• Problem details: When you copy the data that follows, reproduce every word exactly and leave out the images.

• Collected material:
= = = = =

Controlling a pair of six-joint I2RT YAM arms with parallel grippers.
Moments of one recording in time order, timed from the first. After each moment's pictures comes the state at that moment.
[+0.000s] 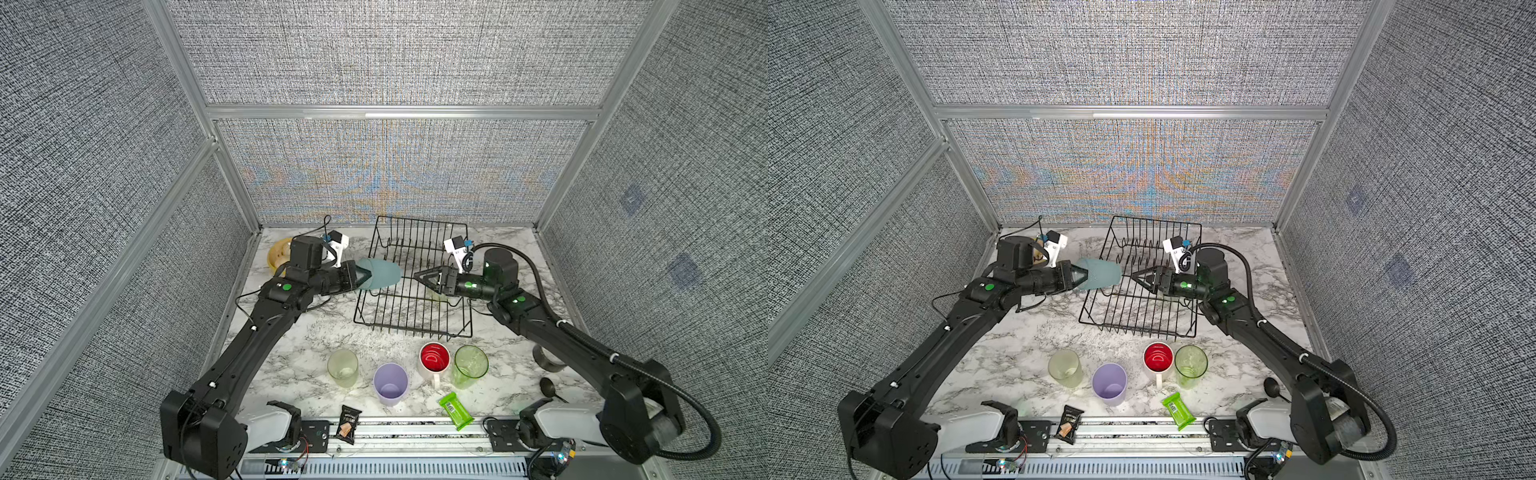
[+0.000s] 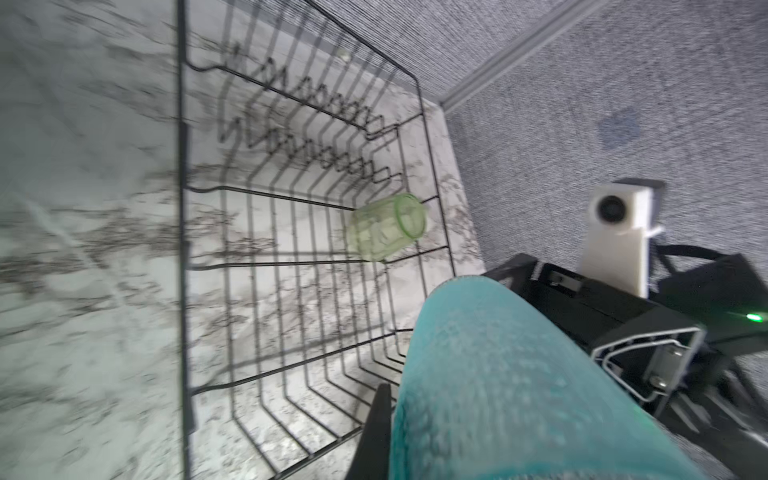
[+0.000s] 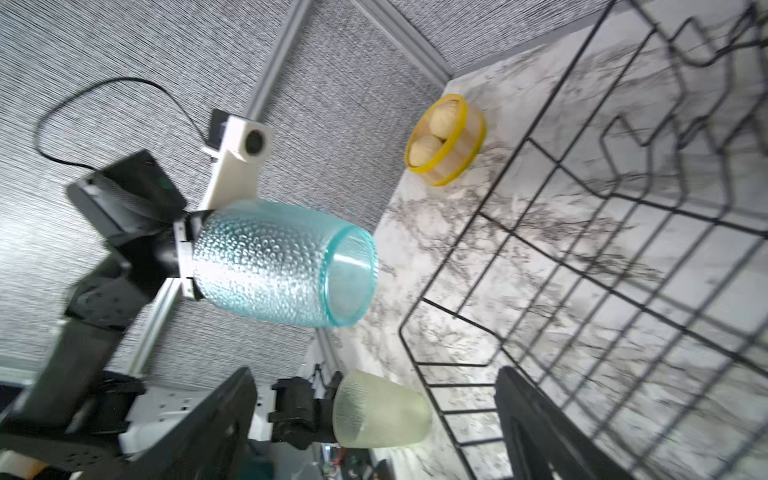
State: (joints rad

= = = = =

• Result of the exercise:
Controlling a pair of six-joint I2RT YAM arms with parallel grippers.
Moments of one recording in time order, timed from the first. After each moment's pictures comes the state at that moment.
[+0.000s] 
[+0.000s] 
[+0.000s] 
State: (joints rad

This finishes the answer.